▸ Work instruction
Return each line of the records holding the string "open".

[Stored records]
┌────────
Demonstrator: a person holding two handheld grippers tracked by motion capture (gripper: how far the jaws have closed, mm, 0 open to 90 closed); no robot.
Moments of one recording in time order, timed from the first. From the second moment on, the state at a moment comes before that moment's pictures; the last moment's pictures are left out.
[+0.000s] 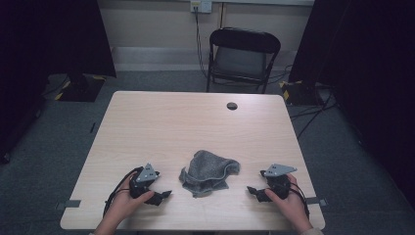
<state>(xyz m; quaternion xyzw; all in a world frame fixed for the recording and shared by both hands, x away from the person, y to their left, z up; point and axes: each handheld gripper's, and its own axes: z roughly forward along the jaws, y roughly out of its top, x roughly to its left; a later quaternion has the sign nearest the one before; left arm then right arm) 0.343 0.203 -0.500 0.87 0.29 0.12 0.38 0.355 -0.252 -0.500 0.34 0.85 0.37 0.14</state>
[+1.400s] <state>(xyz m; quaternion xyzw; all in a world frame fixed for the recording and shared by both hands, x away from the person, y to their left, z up) 0.343 0.183 -0.480 0.86 0.28 0.09 0.42 0.364 -0.238 -0.483 0.32 0.84 0.42 0.12</state>
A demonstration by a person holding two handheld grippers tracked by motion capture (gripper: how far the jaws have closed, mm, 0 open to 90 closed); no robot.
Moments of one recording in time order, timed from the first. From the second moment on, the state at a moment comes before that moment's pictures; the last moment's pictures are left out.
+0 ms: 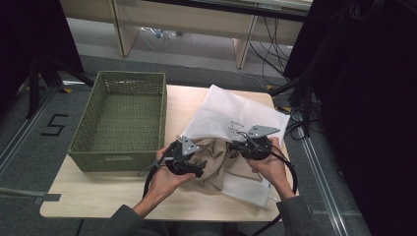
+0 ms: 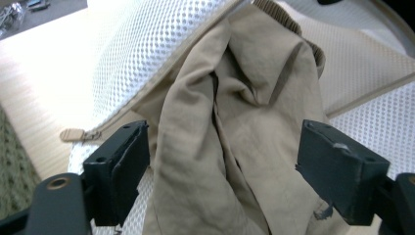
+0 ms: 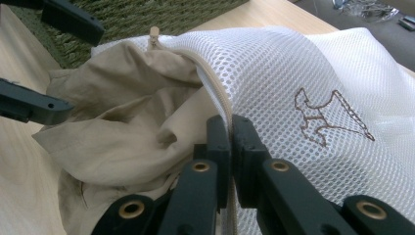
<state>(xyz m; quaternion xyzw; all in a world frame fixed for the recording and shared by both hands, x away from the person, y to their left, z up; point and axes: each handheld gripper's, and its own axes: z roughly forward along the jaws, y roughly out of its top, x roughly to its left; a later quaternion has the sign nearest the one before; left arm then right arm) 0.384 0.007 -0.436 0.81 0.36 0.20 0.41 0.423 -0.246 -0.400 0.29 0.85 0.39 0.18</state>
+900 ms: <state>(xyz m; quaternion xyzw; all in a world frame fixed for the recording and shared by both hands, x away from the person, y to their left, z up) 0.414 -0.056 -0.481 0.87 0.32 0.18 0.33 0.421 -0.243 -0.400 0.29 0.86 0.38 0.18</state>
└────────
▸ Response
Demonstrator: a person holding two handheld grippers tracked by motion capture (gripper: how far the jaws have closed, mm, 0 open to 90 closed); no robot.
A demonstration by a person holding two handheld grippers tracked by motion capture (gripper: how far the jaws have closed, mm, 0 open to 90 closed); no robot.

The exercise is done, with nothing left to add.